== Aim of the task ==
All of the listing must be given again exactly, except that the images are dropped.

== Collected data ==
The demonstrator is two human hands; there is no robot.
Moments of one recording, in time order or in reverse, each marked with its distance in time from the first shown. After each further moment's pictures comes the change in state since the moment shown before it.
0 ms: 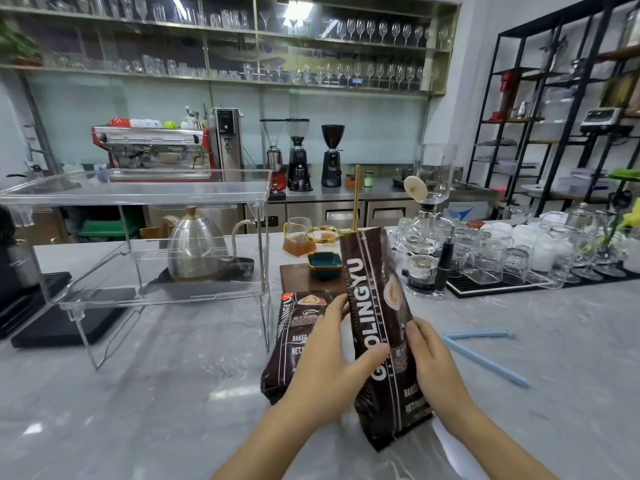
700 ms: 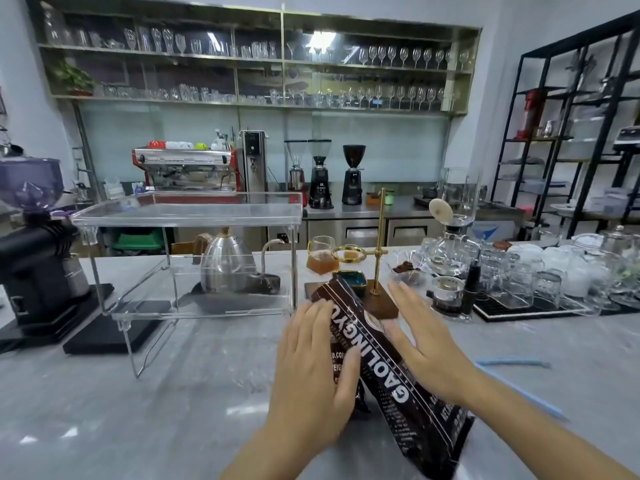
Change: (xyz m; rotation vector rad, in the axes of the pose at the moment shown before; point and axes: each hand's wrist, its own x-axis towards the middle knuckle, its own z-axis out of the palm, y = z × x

== Task response ==
The demonstrator is two human hands; there is no robot.
Moments of one recording, in time order or in reverse, each marked with its distance in time from the first shown. After each further moment's pictures comes the change in state since the moment shown before it.
0 ms: 
700 ms: 
Change: (xyz m; rotation vector rad, in the axes of the pose at the moment shown before; point and axes: each hand's wrist, its own x-axis towards the middle knuckle, its own z-axis out of the palm, y = z × x

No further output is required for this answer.